Data extract:

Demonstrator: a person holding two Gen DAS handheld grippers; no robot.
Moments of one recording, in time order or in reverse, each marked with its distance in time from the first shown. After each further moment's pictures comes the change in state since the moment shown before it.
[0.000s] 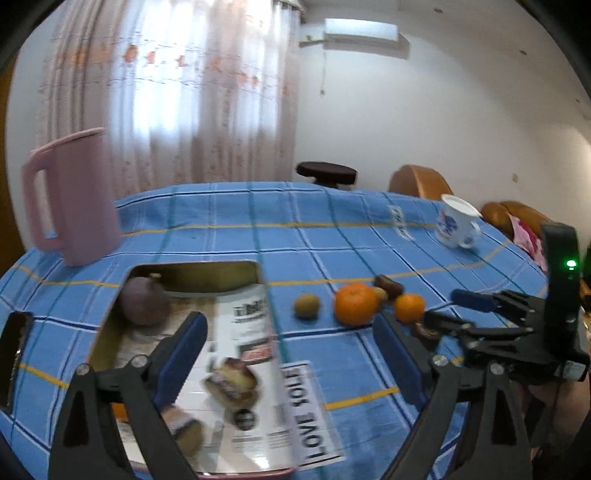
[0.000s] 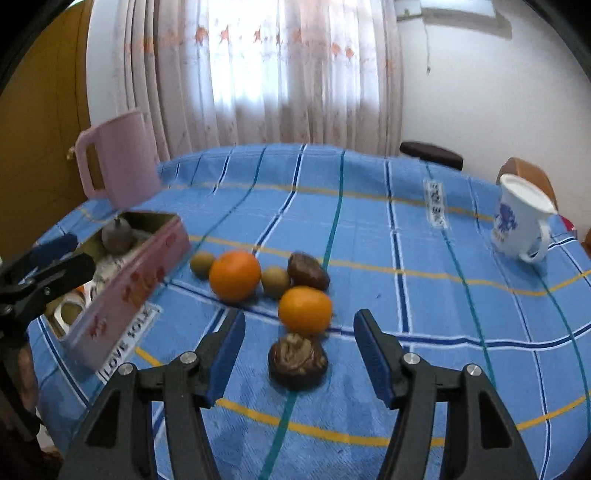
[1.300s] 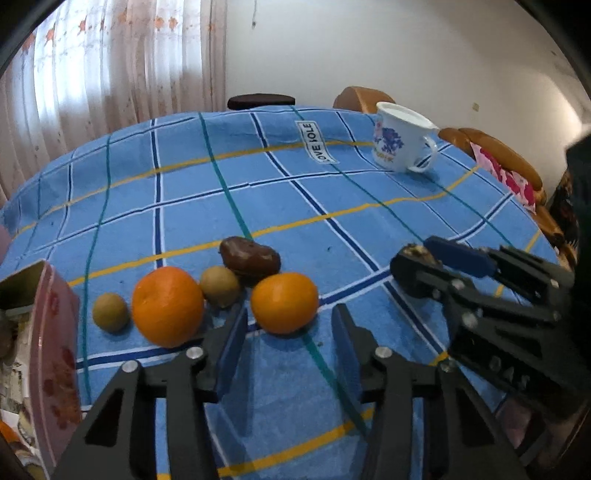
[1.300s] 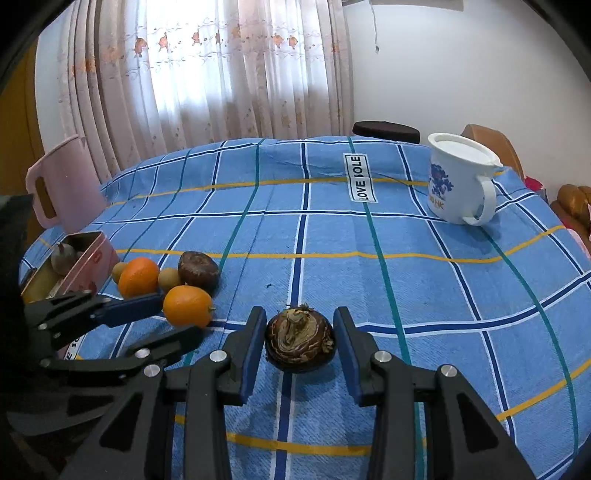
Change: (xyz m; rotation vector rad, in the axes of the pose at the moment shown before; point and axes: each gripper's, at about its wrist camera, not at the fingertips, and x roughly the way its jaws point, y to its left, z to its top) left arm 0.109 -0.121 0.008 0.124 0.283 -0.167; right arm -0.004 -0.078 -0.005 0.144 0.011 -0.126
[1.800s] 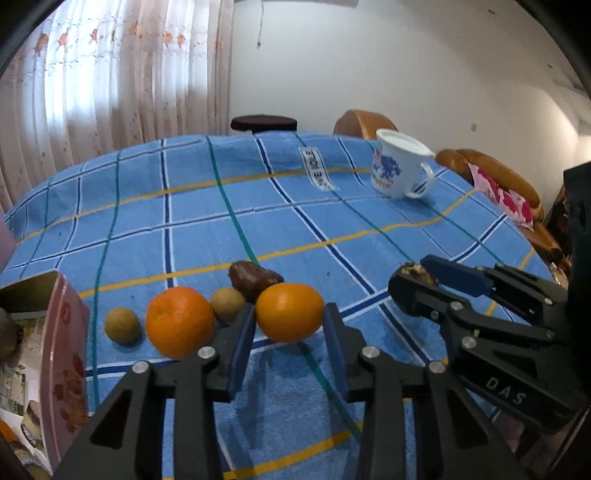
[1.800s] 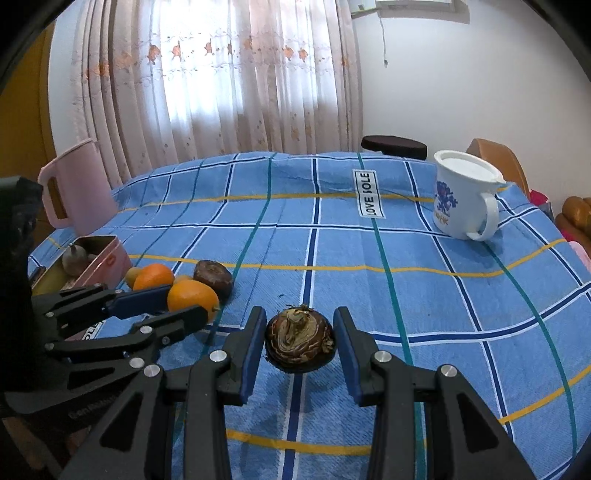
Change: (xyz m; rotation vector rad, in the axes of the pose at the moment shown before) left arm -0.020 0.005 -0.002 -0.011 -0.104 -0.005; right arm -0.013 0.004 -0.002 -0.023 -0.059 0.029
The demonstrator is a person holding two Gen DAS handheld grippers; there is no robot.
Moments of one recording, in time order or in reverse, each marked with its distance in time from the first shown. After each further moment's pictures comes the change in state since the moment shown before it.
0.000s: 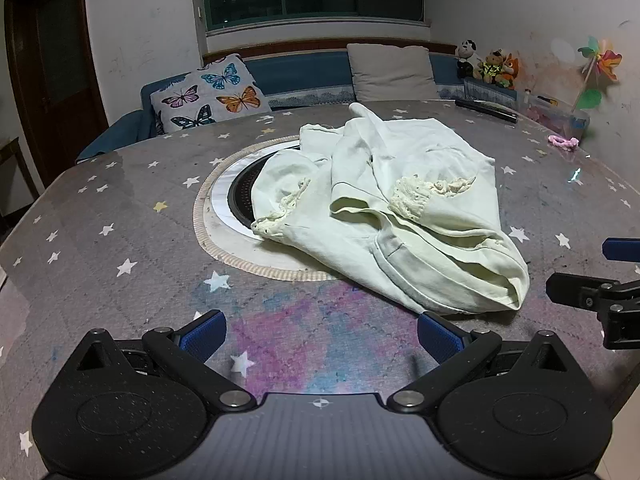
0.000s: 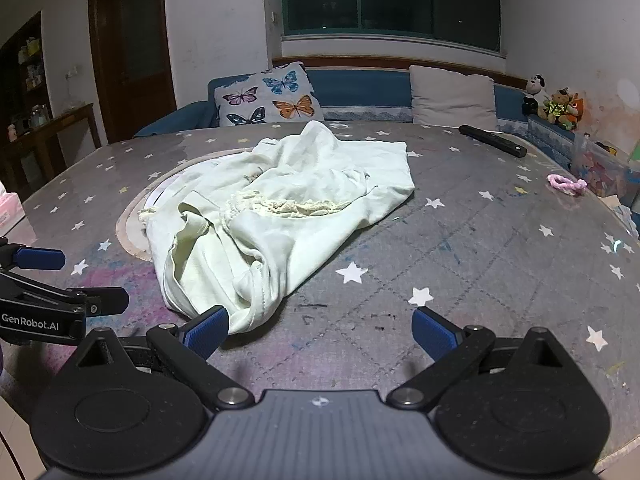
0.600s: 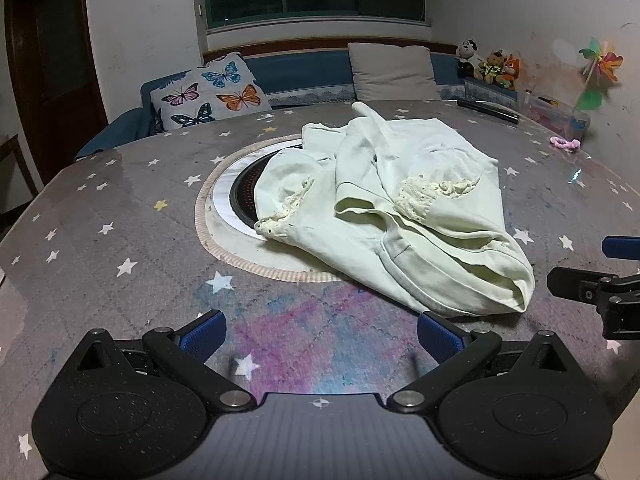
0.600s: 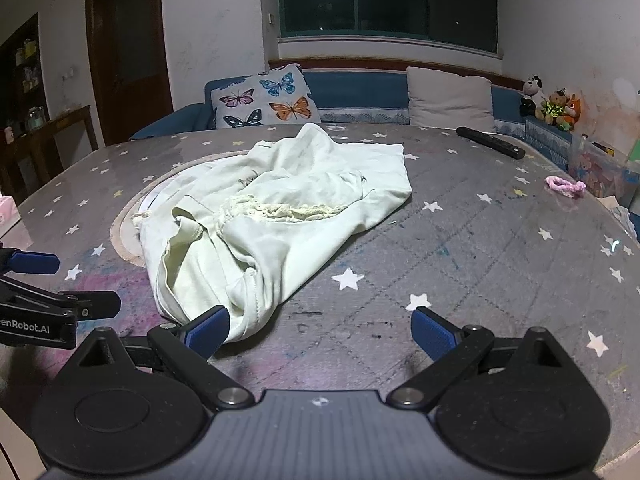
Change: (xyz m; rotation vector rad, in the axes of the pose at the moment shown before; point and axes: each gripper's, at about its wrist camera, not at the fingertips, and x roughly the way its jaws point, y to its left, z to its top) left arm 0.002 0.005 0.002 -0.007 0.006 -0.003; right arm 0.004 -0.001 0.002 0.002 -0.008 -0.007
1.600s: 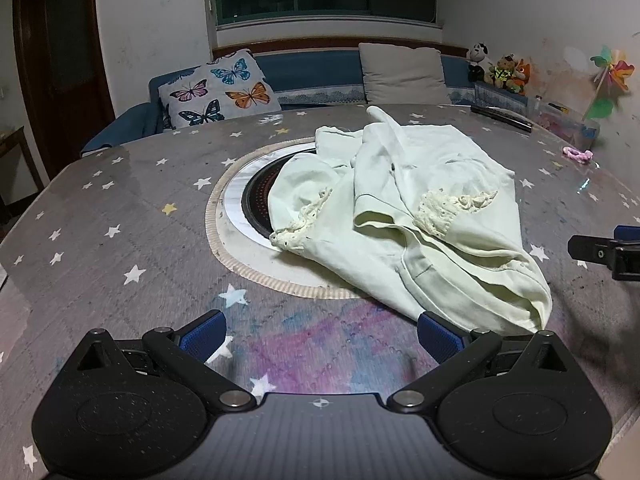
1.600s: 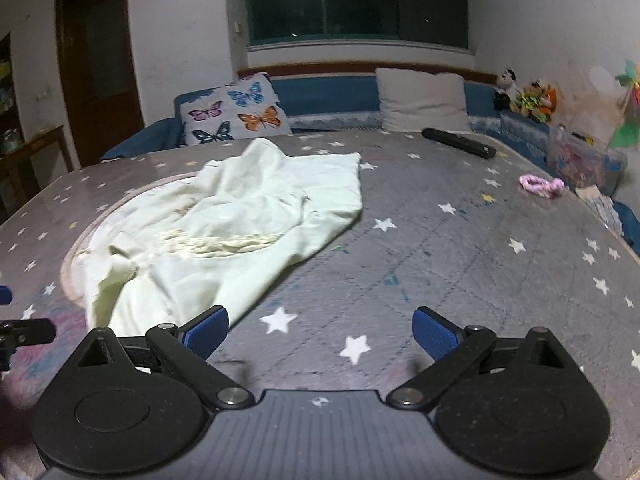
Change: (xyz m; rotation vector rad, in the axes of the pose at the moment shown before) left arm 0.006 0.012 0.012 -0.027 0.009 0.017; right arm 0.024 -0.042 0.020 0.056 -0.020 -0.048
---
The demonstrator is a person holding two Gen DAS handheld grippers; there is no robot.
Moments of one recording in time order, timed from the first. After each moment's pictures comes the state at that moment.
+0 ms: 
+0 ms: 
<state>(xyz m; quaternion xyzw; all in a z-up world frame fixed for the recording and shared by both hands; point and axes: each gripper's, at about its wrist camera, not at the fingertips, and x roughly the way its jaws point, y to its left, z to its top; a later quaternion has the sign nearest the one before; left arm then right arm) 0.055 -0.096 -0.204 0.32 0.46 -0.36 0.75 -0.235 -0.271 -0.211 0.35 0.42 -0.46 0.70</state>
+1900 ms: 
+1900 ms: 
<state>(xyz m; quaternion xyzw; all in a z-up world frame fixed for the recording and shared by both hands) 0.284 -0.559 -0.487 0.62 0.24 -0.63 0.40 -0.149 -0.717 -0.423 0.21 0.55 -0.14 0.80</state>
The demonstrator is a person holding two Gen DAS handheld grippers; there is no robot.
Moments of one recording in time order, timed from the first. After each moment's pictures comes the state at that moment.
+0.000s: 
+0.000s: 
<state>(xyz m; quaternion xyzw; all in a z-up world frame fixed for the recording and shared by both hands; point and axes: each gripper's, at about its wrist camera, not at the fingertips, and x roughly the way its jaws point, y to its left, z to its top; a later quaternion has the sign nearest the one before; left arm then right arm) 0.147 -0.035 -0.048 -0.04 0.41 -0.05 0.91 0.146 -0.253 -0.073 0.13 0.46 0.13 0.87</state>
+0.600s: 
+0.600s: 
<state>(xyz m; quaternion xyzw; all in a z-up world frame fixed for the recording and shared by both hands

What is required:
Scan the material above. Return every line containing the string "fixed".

Written answer:
<state>(xyz m; quaternion xyzw; all in a z-up world frame fixed for the recording and shared by both hands; point and axes: each gripper's, at about its wrist camera, not at the fingertips, and x roughly the way its jaws point, y to its left, z to its top; a later quaternion has the sign nearest the one before; left arm then right arm) 0.055 -0.096 -0.204 0.32 0.46 -0.36 0.75 -0.235 -0.271 -0.211 0.35 0.42 -0.46 0.70</state>
<state>(xyz m; quaternion xyzw; all in a z-up world frame fixed for the recording and shared by both hands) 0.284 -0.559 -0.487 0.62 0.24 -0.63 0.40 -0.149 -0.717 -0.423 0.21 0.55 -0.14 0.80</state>
<state>(xyz m; quaternion xyzw; all in a z-up world frame fixed for the recording and shared by both hands; point and axes: each gripper's, at about its wrist camera, not at the fingertips, and x roughly the way its jaws point, y to its left, z to its top; a later quaternion has the sign nearest the one before; left arm then right arm) 0.147 -0.035 -0.048 -0.04 0.41 -0.05 0.91 0.146 -0.253 -0.073 0.13 0.46 0.13 0.87</state>
<state>(xyz m; quaternion xyzw; all in a z-up world frame fixed for the recording and shared by both hands

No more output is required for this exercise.